Getz (2012) The Effect of Aquatic and Land-Based Training on the Metabolic Cost of Walking and Motor Performance in Children with Cerebral Palsy: A Pilot Study

Introduction: The Challenge of Cerebral Palsy (CP) in Children

Cerebral Palsy (CP) represents a group of permanent movement and posture disorders, severely affecting the activity levels due to disturbances in the developing brain of infants or fetuses. Children with CP exhibit a range of functional restrictions including exaggerated muscle tone, reduced range of motion, and diminished muscular strength, which collectively compromise their walking ability. Notably, these children experience an increased metabolic cost of walking (MCW), necessitating up to three times the energy compared to their peers without disabilities.

Study Aim: Comparing Aquatic and Land-Based Interventions

This pilot study aimed to evaluate the impact of aquatic (AQ) versus land-based (LB) training programs on the MCW, gross motor function, and locomotor performance in children with CP. Eleven children with spastic diplegic CP participated, divided into AQ (n=6) and LB (n=5) groups. The study measured oxygen uptake (VO2) to derive MCW, alongside assessments including the 10-m walk test, Gross Motor Function Measure (GMFM), and Pediatric Evaluation Developmental Inventory (PEDI).

Methodology: Tailored Training Programs

The AQ group underwent a tailored 30-minute aquatic session twice weekly, focusing on improving water adjustment skills and functional abilities, while the LB group received land-based exercises aimed at enhancing fundamental motor skills and treadmill walking.

Results: Significant Improvements in AQ Group

Post-intervention analysis revealed a significant decrease in MCW and an increase in steady-state walking speed exclusively in the AQ group, indicating enhanced energy efficiency in walking.

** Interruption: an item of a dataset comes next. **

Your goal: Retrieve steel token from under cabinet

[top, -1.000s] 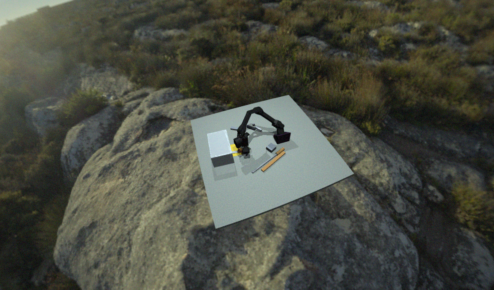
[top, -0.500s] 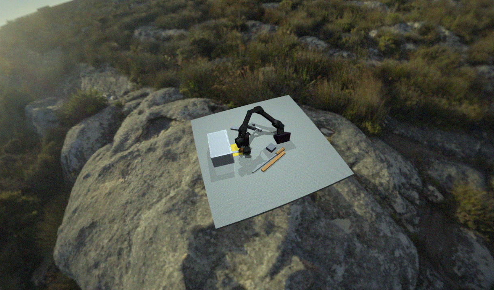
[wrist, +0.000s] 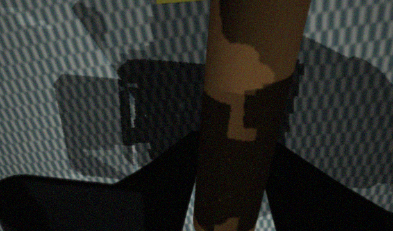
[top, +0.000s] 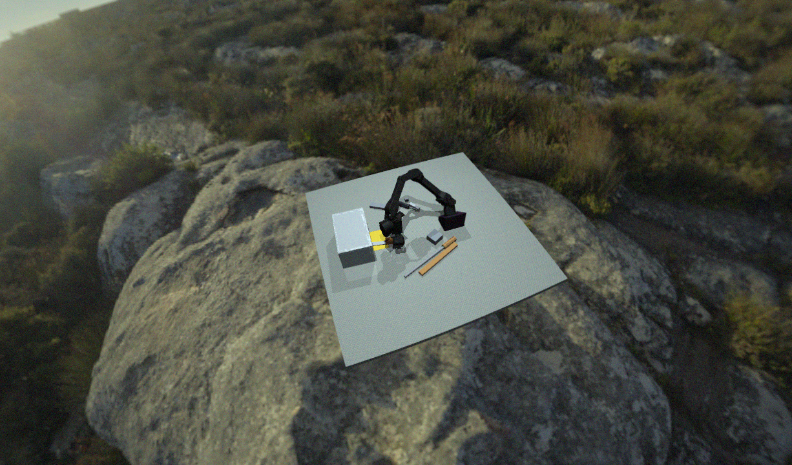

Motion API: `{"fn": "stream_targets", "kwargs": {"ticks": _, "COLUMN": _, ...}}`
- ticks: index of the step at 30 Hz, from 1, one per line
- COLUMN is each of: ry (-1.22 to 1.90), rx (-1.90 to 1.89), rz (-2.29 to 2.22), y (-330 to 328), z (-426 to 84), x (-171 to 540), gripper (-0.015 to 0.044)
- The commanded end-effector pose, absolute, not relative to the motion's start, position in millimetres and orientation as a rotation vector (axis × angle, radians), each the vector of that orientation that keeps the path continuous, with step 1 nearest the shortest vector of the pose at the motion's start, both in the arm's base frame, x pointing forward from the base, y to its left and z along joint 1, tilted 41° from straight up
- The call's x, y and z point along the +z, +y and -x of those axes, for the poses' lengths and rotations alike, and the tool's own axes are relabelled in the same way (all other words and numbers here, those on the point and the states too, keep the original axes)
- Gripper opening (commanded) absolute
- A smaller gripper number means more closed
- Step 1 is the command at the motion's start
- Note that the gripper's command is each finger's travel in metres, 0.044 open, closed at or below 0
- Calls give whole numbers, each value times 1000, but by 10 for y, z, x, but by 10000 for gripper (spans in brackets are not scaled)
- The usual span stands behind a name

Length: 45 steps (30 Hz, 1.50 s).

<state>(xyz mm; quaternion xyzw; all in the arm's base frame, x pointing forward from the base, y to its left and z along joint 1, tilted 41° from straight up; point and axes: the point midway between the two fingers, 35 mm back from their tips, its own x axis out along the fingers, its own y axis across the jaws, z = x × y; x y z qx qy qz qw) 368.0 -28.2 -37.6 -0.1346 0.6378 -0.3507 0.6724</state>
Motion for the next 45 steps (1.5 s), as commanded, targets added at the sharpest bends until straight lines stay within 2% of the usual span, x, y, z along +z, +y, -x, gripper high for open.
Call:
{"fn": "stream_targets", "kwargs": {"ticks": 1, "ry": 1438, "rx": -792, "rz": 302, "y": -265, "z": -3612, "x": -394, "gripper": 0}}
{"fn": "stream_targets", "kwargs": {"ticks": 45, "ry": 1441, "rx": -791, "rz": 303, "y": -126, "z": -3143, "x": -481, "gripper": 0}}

Both AQ and LB groups showed significant improvements in the 10-m walking speed, although the AQ training additionally improved the MCW of walking at steady state.

Conclusion: The Advantage of Aquatic Training

The findings suggest that while both AQ and LB interventions can enhance walking speed, aquatic training uniquely improves the metabolic efficiency of walking in children with spastic diplegic CP. This underscores the potential of aquatic training as an effective rehabilitation strategy, complementing traditional land-based therapies.

Keywords: Cerebral Palsy, Aquatic Training, Land-Based Training, Metabolic Cost of Walking, Motor Performance, Rehabilitation, Children.